• WORK TASK:
Look for the string "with" in the listing below and copy every line in which it appears.
□ □ □
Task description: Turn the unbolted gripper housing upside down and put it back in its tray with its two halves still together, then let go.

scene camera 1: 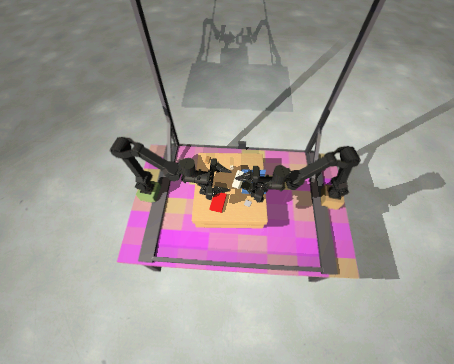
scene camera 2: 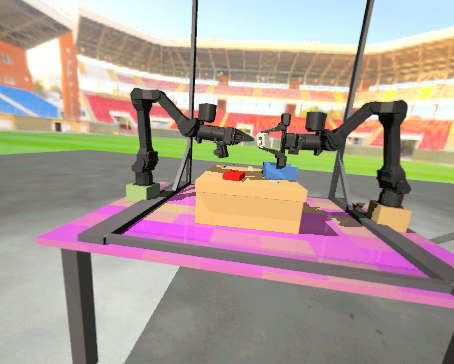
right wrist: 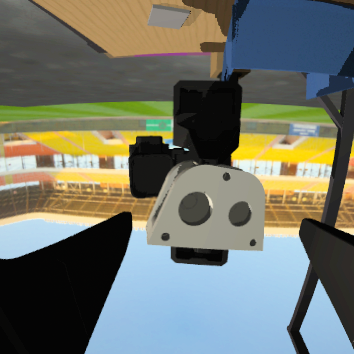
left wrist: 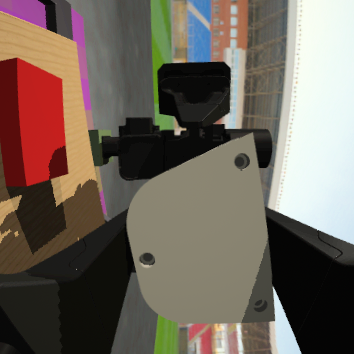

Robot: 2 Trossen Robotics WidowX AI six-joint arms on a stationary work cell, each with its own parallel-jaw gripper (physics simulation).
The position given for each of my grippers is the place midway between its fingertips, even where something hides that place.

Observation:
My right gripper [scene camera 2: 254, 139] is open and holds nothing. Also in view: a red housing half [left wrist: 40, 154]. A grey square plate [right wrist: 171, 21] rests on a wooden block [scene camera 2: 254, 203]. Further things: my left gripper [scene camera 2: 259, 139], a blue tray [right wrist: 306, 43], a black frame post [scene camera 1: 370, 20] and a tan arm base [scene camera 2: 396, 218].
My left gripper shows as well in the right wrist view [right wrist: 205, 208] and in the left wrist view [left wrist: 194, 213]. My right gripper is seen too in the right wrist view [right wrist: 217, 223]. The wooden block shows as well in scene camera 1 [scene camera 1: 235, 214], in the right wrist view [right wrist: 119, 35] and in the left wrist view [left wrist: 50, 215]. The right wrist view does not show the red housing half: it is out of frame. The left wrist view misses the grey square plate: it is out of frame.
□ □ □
• RESULT:
Task description: Turn the unbolted gripper housing upside down and put it back in its tray with its two halves still together, then let go.
Robot: 2 Trossen Robotics WidowX AI six-joint arms on a stationary work cell, each with its own parallel-jaw gripper (physics simulation).

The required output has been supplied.